Caltrans has an entire section on its website devoted to VMT planning and its impact on the future of state highways. You can provide feedback to Caltrans through June 15 at this link.
Q&A with Authors of UC Berkeley Report on SB 743
UC’s Elkind teamed with Lamm and then UC Berkeley law student Eric Prather, to write a 2018 analysis of SB 743.
GV Wire: More People Telecommute for Work Now Than in 2013, How Is That Factored?
Elkind: So, if it’s work from home, you know that that’s the sort of strategy to reduce vehicle miles traveled, then to really have a defensible environmental analysis and a defensible set of mitigation measures. You can’t just sort of take the developer’s word for it, you’d have to see that there are some programs in place, maybe to fiscally reward people who are working from home or some sort of requirement about how much driving they’re doing. You’d have to see something enforceable there.
If People Use Electric Vehicles, Does That Mitigate Miles Traveled?
Elkind: If it’s electric vehicles, that’s actually a separate analysis because whether they’re electric or gas guzzlers it doesn’t really matter. We’re talking about transportation impacts as cars on the road, congestion, overall driving miles. Where that would come into play is the impacts on greenhouse gas emissions or air quality. That is a separate analysis done under the California Environmental Quality and that’s where they would get credit.

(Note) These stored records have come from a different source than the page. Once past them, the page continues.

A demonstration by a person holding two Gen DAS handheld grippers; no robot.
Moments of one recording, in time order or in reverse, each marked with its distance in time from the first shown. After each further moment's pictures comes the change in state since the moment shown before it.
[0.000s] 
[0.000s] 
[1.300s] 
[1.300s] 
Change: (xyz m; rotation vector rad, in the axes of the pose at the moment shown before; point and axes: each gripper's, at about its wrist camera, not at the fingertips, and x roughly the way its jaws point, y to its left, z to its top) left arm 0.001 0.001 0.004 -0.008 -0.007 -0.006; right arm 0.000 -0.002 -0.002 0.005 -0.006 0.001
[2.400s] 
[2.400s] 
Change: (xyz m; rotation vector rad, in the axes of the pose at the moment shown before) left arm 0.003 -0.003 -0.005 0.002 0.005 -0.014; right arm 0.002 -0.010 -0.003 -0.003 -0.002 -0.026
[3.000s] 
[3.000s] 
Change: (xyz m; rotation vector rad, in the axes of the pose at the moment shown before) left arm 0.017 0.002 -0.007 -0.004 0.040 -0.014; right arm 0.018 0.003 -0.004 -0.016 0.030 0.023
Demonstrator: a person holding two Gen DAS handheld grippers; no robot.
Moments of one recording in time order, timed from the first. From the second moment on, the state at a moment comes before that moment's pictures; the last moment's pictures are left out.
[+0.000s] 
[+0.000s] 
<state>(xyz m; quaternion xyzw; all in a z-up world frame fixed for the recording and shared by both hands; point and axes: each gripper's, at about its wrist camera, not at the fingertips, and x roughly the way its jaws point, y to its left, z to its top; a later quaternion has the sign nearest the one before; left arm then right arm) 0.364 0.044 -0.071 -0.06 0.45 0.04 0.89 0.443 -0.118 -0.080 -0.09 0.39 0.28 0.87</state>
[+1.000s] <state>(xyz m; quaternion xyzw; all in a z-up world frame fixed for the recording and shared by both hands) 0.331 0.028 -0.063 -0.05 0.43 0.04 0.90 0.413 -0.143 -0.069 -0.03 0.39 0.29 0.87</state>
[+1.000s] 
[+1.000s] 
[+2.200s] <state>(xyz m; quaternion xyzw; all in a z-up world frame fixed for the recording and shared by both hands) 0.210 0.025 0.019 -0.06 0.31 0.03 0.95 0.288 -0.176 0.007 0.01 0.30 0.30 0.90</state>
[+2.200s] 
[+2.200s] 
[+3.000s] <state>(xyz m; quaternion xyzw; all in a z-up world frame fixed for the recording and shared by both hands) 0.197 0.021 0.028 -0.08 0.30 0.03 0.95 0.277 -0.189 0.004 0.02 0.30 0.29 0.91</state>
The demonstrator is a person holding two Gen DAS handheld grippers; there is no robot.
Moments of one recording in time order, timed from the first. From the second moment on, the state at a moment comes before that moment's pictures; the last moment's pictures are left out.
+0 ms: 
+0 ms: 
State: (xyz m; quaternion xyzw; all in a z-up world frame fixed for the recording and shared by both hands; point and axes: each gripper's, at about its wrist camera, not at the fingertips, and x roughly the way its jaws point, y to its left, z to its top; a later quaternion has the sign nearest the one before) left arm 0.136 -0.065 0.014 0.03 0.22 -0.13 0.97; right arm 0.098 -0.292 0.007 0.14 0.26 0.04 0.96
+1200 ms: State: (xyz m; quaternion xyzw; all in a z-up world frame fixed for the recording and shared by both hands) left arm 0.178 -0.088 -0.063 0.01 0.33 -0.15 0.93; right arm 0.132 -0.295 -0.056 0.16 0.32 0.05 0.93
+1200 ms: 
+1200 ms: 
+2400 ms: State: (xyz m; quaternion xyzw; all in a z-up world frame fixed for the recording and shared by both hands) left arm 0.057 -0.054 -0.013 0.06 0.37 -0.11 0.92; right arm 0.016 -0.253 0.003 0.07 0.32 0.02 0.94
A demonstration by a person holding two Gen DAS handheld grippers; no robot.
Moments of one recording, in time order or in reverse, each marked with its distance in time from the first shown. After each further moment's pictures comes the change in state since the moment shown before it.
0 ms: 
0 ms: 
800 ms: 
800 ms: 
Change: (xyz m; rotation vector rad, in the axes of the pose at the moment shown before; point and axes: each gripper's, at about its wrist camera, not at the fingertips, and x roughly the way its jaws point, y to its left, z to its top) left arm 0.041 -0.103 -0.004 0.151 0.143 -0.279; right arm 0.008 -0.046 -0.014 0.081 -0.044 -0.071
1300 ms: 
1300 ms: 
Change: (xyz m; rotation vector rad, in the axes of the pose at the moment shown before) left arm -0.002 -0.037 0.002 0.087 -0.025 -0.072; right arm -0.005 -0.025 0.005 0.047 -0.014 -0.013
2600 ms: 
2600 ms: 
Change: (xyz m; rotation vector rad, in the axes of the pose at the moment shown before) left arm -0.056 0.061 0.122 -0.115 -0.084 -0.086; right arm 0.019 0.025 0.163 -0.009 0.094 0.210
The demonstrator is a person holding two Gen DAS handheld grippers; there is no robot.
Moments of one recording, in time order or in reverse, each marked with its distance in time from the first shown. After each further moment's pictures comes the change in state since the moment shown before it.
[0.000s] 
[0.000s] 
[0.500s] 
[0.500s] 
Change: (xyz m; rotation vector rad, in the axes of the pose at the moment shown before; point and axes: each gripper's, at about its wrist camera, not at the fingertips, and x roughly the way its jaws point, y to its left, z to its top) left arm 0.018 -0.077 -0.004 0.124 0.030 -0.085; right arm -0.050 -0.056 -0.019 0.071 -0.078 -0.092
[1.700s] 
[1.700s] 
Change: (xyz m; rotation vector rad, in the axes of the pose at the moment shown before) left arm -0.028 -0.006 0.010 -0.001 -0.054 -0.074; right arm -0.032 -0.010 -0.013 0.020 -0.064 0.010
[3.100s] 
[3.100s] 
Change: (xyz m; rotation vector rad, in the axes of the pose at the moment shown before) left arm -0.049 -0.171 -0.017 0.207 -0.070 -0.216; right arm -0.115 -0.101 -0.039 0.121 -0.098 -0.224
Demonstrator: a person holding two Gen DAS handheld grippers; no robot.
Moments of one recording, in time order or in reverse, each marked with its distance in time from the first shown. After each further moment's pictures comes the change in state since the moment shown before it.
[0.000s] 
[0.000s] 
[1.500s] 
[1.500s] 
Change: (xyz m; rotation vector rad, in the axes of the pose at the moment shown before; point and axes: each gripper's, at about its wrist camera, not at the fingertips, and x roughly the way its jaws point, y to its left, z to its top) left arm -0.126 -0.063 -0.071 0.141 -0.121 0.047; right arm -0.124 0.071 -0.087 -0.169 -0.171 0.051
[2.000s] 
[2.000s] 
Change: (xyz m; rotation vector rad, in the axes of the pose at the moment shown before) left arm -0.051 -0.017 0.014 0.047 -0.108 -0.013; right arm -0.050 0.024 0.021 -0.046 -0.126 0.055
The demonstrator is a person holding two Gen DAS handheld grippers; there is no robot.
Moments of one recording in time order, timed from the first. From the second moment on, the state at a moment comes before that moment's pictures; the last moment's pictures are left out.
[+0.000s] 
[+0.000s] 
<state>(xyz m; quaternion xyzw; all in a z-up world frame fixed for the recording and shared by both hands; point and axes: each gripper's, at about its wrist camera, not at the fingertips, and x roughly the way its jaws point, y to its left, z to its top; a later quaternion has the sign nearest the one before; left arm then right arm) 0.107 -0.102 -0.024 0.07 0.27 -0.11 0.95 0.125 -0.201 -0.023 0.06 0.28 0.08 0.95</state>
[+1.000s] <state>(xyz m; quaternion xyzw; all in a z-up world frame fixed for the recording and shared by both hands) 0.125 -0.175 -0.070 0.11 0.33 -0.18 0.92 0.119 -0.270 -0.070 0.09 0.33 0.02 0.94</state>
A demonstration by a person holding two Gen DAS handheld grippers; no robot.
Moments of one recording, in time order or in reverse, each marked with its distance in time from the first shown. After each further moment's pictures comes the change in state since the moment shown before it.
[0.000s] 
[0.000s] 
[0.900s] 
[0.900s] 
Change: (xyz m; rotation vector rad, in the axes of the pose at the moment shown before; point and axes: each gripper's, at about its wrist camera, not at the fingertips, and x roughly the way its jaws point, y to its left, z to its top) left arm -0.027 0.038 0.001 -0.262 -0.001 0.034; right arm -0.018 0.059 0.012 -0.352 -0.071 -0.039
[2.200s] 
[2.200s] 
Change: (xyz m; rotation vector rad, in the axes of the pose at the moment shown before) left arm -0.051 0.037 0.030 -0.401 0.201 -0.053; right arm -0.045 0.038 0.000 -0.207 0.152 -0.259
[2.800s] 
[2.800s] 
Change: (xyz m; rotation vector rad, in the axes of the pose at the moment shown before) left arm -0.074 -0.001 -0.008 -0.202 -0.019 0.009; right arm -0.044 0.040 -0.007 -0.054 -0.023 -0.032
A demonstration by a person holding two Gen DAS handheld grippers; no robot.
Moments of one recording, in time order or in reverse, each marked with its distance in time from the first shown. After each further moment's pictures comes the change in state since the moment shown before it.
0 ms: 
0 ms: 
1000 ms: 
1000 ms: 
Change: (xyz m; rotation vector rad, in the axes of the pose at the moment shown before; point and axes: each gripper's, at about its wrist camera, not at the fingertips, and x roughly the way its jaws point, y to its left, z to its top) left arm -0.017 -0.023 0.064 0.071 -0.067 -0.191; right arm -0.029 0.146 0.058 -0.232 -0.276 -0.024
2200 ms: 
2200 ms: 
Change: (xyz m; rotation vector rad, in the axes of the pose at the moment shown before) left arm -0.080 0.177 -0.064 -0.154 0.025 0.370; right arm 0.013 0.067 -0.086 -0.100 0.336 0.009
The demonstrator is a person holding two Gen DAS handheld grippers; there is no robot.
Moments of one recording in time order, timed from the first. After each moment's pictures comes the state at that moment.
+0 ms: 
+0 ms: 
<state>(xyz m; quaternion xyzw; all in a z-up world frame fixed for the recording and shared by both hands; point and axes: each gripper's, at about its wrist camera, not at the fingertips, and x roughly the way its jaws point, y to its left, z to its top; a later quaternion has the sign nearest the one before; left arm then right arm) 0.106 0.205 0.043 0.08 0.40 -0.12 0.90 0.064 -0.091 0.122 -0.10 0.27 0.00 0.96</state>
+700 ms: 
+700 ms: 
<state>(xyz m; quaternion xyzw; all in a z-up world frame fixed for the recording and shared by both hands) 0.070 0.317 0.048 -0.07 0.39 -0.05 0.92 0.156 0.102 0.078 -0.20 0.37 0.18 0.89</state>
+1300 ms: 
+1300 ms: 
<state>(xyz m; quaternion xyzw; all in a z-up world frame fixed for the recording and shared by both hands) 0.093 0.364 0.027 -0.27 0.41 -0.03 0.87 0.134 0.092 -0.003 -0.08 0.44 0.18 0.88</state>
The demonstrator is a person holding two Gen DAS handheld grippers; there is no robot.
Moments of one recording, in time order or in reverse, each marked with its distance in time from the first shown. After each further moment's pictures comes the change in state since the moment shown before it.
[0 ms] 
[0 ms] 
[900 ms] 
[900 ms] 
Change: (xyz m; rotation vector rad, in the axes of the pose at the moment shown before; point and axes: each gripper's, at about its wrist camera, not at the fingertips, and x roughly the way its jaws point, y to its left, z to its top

Will the State Hold to the July 1 Implementation Despite the COVID-19 Crisis?
Lamm: It will go into effect July 1st. From that date, developers on new projects will need to start doing different analyses. So, the actual on the ground impact will be multiple years out from that, where the first projects that are actually built under this new law, go on the ground and have to mitigate the impacts that are different from the ones they previously did. So it’s not like there will be an on-the-ground shift in August of 2020. It will be in 2021 and 2022 when those projects start to get built, so there’s plenty of time.